With this in place, we were ready to launch to all of our website traffic.
Step 5: Launch to 100% of website traffic
To maximize reach, we prepped content for our blog, our podcast, and Slack communities.
We also asked key team members to spend ~1 hr drafting a personal LinkedIn post discussing the launch and why we went this route.
On launch day, we turned the dial so that 100% of traffic would see the new experience 🎉
Raman sent out a launch day calendar hold and at peak LinkedIn posting time (10am ET), we all published our posts and engaged to maximize reach.
We were blown away by the reception from our network.
In the 48 hours after launch, we saw 7 organic customer posts around the launch, ~45k impressions, 1.5k reactions, and 385 comments (many from existing customers!).
Sign-ups, WAUs, and demos created all jumped off the charts that week. Although very early, it seemed to resonate with our ICP and opened the door so more people could experiment with interactive demos.
This comment below was awesome to see; this was exactly the persona we were targeting with a starter offering.
Recap and unexpected learnings
In the ~6 weeks since launch, we’ve seen the following unexpected benefits from the freemium offering:
It now allows agencies, partners, and consultants in the martech world to recommend Navattic more frequently (many signups now come through this channel).
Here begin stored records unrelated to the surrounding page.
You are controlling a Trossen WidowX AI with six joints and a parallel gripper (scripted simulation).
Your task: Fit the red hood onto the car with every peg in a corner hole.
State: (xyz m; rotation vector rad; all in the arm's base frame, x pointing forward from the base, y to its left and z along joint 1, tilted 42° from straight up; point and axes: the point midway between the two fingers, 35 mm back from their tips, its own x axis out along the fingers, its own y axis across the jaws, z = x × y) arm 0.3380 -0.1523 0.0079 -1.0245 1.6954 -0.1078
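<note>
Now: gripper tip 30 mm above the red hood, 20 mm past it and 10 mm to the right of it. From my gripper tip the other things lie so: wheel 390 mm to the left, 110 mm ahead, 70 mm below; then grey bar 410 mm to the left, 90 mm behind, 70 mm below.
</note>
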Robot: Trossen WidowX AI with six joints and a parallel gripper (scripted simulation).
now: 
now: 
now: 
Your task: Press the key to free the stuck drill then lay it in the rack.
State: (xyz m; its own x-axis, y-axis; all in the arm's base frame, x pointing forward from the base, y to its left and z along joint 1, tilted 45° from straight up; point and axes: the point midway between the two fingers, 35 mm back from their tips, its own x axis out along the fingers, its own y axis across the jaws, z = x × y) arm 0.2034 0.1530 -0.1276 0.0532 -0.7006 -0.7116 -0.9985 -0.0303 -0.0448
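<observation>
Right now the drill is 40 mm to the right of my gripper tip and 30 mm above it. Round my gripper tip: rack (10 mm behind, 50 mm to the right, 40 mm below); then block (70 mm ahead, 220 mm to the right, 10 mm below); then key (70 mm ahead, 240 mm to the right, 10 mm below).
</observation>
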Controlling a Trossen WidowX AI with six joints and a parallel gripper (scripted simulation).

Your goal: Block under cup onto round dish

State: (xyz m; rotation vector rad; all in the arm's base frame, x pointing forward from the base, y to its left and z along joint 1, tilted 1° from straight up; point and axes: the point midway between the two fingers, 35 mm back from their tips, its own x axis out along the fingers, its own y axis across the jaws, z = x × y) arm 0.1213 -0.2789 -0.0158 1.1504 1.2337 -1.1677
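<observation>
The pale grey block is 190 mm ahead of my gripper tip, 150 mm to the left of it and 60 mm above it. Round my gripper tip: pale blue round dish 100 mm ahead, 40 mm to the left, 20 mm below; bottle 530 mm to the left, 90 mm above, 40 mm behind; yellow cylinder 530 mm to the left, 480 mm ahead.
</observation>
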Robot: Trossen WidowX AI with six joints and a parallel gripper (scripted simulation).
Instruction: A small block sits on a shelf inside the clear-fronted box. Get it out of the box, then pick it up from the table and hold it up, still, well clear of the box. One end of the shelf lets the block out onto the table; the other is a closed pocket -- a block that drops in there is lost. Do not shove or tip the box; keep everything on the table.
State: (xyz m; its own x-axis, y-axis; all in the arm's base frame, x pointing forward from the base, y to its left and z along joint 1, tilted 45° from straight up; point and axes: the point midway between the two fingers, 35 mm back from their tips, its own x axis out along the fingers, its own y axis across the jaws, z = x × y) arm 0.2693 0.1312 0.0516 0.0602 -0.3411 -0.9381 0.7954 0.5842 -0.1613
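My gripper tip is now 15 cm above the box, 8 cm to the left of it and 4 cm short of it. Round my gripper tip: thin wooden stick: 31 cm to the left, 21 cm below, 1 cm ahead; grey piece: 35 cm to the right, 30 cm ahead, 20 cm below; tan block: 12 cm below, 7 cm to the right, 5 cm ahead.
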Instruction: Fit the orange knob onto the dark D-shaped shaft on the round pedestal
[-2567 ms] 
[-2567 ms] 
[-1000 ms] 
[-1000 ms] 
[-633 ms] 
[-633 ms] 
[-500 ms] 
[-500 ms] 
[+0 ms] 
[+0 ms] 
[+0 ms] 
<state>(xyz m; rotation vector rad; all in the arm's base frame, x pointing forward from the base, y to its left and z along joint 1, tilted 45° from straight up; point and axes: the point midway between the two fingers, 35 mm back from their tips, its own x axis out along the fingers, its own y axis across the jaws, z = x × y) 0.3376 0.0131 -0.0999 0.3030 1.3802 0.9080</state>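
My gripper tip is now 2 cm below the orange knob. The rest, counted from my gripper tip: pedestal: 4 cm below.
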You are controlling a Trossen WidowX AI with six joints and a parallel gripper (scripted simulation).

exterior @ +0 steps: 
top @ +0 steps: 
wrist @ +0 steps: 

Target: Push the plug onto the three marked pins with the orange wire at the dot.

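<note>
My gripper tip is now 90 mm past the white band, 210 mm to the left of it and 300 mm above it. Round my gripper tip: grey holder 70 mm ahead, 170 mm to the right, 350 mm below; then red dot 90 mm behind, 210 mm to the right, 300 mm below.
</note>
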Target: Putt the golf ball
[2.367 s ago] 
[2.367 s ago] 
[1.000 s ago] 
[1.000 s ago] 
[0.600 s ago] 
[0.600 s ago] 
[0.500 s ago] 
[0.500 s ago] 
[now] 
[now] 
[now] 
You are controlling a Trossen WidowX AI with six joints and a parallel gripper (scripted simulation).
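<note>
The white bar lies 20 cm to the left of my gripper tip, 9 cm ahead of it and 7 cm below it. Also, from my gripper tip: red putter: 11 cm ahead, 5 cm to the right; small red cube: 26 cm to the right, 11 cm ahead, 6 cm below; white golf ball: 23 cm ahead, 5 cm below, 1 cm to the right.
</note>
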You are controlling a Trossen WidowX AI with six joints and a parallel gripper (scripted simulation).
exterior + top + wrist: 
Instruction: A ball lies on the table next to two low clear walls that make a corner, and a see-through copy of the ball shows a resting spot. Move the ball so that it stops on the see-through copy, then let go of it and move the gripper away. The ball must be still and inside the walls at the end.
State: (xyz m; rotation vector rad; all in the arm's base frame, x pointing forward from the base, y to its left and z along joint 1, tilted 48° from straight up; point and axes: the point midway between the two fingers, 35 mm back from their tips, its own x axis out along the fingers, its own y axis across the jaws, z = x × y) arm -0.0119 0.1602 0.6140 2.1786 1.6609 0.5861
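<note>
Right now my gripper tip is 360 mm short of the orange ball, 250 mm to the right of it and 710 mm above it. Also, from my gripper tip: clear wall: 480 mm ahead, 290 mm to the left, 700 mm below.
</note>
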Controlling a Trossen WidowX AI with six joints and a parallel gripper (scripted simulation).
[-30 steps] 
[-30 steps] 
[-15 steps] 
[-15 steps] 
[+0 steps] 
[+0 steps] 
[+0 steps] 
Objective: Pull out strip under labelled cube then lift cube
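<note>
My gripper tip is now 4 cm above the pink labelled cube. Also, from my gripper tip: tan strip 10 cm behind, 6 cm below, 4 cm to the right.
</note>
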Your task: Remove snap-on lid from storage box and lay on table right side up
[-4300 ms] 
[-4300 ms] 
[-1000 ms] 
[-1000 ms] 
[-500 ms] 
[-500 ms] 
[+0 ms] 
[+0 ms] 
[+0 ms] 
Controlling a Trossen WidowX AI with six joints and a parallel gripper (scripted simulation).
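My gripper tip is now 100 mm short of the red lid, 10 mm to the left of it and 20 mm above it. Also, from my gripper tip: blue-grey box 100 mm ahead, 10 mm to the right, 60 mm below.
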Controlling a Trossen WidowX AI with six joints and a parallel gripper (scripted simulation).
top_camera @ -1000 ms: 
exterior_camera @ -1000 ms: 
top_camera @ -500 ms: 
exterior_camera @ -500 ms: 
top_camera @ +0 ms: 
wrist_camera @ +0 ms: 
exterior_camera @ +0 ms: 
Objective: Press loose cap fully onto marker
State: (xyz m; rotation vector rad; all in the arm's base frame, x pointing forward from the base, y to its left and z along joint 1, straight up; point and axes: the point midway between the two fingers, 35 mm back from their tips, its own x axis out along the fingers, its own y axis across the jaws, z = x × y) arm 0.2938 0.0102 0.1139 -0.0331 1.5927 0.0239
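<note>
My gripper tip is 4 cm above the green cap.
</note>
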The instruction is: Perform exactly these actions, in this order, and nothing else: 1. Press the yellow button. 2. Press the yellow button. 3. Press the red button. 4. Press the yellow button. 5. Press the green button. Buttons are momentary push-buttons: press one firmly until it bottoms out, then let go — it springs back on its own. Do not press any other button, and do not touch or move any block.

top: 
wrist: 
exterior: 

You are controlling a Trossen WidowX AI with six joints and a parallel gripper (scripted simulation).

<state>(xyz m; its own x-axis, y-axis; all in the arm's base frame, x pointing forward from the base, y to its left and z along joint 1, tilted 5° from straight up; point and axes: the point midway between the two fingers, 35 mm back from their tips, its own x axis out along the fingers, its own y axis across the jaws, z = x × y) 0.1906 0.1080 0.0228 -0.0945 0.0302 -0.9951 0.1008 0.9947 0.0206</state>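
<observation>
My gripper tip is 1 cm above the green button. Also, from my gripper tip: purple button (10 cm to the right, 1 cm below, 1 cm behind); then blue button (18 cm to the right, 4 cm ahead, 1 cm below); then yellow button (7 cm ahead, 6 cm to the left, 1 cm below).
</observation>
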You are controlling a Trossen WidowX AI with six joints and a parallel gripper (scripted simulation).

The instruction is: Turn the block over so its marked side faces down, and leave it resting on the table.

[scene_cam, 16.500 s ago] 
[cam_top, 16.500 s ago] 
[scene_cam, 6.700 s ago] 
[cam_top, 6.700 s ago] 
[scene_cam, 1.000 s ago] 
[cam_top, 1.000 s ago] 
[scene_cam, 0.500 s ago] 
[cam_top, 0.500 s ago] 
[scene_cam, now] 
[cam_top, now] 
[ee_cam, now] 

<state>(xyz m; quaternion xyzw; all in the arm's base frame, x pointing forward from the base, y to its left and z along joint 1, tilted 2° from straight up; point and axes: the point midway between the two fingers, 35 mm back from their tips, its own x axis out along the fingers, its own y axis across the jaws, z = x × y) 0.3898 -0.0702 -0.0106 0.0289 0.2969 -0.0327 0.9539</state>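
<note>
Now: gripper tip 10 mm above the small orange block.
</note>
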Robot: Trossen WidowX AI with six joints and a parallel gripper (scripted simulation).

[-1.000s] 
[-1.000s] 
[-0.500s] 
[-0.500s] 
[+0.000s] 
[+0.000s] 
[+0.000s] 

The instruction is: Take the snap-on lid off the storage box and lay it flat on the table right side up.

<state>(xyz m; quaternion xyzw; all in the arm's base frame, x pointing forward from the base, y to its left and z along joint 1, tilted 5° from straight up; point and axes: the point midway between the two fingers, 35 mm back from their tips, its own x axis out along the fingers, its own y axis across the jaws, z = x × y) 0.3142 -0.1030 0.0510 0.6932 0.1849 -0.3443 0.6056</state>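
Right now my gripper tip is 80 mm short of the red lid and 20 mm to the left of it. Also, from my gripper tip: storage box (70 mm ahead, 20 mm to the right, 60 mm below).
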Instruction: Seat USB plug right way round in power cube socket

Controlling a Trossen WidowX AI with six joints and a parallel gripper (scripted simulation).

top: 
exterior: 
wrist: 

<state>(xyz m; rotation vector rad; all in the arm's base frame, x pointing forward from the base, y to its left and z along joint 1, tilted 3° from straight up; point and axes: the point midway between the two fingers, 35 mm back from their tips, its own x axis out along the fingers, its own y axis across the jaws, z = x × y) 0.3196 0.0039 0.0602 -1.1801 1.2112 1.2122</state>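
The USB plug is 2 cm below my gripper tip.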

It’s not just for startups. ~45% of sign-ups are companies with over 30 employees and non-work emails.
We initially expected to see demo requests cannibalized by the freemium offering, but actually demo requests stayed consistent.
Customers are launching fast – we’ve seen many startups and even larger companies launch the same day after signing up for an account.
Our CS team loves working with freemium accounts that upgrade. These accounts already know the product well and can start their CS journey with “level two” conversations.
We still have room for improvement in our website conversion, activation, and free-to-paid conversion rate, but early signals suggest that going freemium was well worth the effort.
Hope this write-up helps other companies that are considering PLG!